Again into Bondage?

ruthmontgomeryphotoThis is an article from the Syracuse Herald Journal by Ruth Montgomery dated 5/22/1967.

WASHINGTON – If it is true that history repeats itself, Americans can scarcely view with complacency the military dictatorship which has seized control of Greece, the birthplace of democracy. Nearly 200 years ago, while we were still a British colony, Professor Alexander Tyler wrote about the fall of the American republic in these words:

A democracy cannot exist as a permanent form of government. It can only exist until the voters discover that they can vote largesse from the public treasury.”  

“From that moment on, the majority always votes for the candidates promising the most benefits from the public treasury, with the result that a democracy always collapses over loose fiscal policy, always followed by a dictatorship.”

The average age of the world’s greatest civilizations has been 200 years. These nations have progressed through this sequence: from bondage to spiritual faith; from spiritual faith to great courage; from courage to liberty; from liberty to abundance; from abundance to selfishness; from selfishness to complacency; from complacency to apathy; from apathy to dependency; from dependency back again to bondage.

We are indebted to a reader, James Oviatt, for Tyler’s reminder of our own possible fate. In less than a decade this nation will celebrate the 200th anniversary of his declaration of independence from Great Britain. None can question the spiritual faith and great courage of our founding fathers, who led us from bondage to liberty; nor question the abundance which that liberty has brought us. But are we, like the once great civilizations of Athens and Rome, now progressing through selfishness, complacency and apathy back to dependency and bondage?

We read of the personal greed that has brought proud legislators to their knees, of special interests that demand special privilege, of selfishly labor leaders who are wrecking newspapers and other industries, of “black power” advocates and “white segregationists.”
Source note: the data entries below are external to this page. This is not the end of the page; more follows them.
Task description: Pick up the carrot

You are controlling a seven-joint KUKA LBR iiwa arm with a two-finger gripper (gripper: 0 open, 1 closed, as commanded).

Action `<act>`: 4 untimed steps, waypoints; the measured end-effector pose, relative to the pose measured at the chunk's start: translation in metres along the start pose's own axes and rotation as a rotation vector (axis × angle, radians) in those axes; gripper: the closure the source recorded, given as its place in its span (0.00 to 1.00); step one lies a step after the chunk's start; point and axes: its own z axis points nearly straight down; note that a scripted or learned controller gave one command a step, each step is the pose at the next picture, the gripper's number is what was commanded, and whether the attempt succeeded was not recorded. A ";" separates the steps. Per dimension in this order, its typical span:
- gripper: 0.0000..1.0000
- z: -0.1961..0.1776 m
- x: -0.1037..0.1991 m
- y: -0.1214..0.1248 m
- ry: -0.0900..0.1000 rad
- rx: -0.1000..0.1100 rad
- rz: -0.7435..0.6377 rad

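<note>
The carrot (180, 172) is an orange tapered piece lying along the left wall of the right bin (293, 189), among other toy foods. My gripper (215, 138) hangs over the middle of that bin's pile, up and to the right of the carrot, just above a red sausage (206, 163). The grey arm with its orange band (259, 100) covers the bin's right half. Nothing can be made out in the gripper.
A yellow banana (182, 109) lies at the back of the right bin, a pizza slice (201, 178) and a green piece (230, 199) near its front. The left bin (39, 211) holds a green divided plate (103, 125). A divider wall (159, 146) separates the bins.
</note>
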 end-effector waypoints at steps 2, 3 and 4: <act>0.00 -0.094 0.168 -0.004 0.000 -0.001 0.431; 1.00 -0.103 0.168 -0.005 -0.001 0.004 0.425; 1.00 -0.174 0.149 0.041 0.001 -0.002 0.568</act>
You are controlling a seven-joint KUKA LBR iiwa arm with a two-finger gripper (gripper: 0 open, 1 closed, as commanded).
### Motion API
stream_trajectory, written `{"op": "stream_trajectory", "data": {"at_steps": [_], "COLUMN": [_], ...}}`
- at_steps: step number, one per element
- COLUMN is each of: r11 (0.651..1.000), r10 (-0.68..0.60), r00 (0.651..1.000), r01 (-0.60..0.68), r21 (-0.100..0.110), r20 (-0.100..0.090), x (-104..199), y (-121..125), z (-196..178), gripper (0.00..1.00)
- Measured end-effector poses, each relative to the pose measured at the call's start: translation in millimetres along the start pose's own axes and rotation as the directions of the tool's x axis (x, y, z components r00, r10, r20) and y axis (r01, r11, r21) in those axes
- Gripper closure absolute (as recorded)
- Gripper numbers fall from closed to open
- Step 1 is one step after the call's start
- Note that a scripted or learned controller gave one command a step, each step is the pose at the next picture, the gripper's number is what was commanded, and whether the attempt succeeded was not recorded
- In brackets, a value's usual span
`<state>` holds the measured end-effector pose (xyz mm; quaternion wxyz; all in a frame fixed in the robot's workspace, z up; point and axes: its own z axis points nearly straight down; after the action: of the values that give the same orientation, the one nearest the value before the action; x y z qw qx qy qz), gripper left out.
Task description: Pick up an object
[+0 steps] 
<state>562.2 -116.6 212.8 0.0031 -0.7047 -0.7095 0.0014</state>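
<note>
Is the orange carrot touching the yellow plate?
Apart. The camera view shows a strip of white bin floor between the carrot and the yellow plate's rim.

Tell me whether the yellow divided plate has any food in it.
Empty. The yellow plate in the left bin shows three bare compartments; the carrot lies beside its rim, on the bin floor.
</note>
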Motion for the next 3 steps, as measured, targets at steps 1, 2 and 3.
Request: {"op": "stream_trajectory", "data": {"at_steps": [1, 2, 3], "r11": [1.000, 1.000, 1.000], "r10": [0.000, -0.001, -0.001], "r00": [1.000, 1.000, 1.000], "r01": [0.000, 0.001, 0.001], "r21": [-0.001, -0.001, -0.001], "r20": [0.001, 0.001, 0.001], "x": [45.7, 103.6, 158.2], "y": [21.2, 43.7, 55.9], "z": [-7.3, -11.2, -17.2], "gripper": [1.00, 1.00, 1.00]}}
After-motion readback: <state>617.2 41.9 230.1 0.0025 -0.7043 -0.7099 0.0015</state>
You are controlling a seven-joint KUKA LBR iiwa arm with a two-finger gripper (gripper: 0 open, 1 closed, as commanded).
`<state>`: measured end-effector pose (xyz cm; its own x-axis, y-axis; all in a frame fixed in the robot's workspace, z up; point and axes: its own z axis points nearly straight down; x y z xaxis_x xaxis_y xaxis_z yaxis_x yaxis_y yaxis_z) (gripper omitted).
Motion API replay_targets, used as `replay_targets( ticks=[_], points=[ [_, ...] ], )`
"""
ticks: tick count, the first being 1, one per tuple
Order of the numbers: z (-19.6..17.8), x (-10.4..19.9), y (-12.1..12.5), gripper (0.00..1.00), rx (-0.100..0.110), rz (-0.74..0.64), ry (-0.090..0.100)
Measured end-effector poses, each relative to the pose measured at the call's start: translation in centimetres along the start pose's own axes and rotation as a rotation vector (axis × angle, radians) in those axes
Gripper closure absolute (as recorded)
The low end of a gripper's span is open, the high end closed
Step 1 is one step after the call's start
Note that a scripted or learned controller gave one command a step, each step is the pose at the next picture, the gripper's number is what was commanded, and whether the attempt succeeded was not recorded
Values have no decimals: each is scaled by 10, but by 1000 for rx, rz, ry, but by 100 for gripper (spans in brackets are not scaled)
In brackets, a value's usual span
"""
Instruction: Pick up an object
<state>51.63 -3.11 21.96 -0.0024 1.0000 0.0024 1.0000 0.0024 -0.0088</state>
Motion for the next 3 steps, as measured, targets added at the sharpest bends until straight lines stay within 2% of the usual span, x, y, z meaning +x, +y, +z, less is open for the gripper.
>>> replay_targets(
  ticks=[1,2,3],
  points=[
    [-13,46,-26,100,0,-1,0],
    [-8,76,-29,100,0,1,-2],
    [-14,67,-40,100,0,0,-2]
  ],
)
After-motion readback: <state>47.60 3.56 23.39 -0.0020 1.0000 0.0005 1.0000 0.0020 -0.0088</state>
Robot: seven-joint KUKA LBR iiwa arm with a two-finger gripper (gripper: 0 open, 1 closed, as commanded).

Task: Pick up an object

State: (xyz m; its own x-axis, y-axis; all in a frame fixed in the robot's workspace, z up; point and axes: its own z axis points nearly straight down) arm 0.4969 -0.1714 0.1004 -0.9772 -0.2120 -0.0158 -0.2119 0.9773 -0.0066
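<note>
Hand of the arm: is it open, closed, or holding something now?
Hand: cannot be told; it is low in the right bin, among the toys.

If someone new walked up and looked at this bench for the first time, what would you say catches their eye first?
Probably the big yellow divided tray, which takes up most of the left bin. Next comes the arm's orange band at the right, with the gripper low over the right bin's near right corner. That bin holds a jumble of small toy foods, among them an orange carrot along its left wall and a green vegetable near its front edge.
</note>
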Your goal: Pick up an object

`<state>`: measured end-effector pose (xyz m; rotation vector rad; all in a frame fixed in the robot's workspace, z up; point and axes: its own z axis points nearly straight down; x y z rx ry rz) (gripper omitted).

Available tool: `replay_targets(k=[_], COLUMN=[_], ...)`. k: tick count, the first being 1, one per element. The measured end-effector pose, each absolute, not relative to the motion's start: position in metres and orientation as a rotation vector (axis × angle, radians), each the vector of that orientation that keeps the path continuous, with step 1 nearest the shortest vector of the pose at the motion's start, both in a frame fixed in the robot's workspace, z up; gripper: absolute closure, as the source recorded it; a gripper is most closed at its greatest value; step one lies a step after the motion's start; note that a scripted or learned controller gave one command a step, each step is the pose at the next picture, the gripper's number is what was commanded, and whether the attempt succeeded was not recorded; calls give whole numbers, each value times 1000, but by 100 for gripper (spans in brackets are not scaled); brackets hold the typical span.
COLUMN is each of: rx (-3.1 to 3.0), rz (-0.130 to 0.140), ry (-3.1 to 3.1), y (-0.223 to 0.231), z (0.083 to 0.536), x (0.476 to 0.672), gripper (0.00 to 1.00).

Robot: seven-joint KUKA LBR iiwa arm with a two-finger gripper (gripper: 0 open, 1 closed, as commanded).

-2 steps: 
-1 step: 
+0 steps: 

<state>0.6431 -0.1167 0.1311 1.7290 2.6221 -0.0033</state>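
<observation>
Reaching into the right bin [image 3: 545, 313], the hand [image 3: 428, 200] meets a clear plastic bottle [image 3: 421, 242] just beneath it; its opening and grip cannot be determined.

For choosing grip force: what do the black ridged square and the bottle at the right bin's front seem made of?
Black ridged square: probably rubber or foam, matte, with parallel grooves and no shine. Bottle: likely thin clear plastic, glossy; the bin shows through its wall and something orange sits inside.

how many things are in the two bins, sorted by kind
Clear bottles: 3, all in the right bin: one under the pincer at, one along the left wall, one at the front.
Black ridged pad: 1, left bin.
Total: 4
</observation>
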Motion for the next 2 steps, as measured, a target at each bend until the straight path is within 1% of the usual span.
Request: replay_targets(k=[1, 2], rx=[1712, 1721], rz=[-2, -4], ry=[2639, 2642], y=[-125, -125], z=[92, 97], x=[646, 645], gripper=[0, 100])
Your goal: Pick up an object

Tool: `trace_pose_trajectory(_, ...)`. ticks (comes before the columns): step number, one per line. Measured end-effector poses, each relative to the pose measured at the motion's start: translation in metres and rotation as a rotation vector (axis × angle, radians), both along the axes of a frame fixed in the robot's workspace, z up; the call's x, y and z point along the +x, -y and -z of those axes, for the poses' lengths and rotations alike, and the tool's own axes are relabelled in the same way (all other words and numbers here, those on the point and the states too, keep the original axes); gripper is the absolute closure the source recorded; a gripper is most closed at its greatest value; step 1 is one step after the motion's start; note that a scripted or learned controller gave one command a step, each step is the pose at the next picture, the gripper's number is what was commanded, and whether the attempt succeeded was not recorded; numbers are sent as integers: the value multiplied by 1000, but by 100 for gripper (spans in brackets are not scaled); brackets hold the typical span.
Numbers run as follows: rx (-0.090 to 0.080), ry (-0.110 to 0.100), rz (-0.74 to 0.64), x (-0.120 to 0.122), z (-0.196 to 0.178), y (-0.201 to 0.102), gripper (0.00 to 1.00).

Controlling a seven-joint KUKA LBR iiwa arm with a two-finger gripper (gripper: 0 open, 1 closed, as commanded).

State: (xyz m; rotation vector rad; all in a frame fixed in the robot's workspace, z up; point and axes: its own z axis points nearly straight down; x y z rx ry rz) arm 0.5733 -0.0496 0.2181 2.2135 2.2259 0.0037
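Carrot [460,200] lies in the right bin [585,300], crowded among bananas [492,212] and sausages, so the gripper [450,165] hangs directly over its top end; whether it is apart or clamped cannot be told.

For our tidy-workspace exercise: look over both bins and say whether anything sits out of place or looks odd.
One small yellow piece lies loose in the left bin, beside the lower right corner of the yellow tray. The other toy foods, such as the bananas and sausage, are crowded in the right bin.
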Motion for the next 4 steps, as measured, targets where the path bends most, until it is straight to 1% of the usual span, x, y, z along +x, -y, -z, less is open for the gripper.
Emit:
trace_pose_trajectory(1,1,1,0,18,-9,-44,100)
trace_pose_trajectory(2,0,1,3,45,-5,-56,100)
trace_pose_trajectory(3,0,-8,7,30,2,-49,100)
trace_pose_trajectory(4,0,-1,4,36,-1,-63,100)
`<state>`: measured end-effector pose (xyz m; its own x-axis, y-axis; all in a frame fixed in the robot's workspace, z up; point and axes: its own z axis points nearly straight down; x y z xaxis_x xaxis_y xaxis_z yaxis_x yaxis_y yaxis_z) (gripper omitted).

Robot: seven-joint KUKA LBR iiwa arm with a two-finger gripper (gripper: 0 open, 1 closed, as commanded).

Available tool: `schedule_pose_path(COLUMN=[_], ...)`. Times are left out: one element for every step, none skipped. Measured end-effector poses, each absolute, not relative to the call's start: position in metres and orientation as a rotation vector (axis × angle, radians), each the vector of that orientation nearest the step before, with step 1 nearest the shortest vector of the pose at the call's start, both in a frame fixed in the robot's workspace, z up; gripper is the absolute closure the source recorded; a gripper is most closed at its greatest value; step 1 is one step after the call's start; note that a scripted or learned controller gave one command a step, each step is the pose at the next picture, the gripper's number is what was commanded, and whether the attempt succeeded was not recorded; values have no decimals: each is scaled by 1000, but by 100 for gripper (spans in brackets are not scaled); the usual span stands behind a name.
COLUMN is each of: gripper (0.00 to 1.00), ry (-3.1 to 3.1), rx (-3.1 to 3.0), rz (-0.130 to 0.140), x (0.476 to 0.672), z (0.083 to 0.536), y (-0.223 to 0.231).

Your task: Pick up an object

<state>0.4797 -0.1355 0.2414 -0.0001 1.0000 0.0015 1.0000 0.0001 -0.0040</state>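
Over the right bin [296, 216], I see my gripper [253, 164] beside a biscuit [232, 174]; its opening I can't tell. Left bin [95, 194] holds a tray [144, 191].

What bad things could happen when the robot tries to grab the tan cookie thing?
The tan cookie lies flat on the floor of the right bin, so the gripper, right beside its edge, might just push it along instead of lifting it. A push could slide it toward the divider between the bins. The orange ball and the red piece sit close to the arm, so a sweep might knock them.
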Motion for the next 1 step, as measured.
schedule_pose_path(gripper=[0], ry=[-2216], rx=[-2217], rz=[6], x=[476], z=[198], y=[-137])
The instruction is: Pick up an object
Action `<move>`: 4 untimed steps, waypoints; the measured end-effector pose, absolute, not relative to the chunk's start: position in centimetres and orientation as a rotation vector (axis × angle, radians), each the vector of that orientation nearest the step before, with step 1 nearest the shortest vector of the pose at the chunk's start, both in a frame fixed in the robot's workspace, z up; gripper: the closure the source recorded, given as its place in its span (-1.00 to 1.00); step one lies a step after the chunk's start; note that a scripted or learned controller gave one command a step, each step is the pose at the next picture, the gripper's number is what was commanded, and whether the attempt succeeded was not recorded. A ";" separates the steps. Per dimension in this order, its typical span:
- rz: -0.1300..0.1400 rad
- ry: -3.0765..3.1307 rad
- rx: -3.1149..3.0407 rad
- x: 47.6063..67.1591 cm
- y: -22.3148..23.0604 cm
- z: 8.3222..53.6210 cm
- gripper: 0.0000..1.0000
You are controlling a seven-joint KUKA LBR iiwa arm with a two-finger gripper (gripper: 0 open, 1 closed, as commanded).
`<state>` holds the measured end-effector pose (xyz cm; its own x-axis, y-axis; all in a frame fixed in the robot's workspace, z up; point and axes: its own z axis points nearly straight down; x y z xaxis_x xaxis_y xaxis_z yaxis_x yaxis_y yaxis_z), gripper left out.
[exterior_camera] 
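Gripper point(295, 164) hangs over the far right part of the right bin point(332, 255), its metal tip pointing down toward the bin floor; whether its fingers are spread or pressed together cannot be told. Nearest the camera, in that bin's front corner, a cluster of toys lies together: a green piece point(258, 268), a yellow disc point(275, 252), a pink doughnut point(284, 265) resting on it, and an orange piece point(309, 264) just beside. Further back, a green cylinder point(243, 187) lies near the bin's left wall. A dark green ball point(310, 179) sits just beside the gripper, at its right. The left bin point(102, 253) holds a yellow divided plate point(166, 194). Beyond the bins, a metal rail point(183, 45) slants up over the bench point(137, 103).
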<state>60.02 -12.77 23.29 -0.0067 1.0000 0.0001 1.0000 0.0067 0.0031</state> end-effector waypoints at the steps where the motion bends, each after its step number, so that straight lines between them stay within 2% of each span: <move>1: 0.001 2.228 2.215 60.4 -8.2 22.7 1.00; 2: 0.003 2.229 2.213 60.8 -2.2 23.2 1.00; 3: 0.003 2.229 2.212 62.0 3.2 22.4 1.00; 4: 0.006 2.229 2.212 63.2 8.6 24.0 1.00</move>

Tyler warned that democracy can only exist until people begin voting themselves largesse from the treasury, and electing those candidates who promised the most benefits from the public trough. And dictatorship, he added, inevitably follows loose fiscal policy.

How much longer, then, can we safely continue to promise everything to everybody? How long can our national policy be one of distributing largesse to those who refuse to help themselves, both here and abroad? The Administration has now asked Congress to set a new “permanent” debt ceiling of $36 billion, an amount which is $29 billion above the current temporary limit. In pleading the case for this astronomical example of living-beyond-one’s-budget, Treasury Secretary Henry H. Fowler said that next year’s federal deficit could soar as high as $24 billion, although President Johnson in January projected at eight or nine billion.

Where do we go from here? In our headlong quest for both guns and butter, the government takes more and more of our money, while going ever deeper into debt. When America is bled red, who will then rush to the rescue of hungry nations that fail to tax their rich, to revolutionize their agriculture and push for birth control? And if the young radicals who refuse to fight for the preservation of liberty succeed in sapping and our will to resist aggression, who will then turn the ghettos into model communities?

Complacency, apathy, dependency, and “back again into bondage?” It is not a pretty prospect.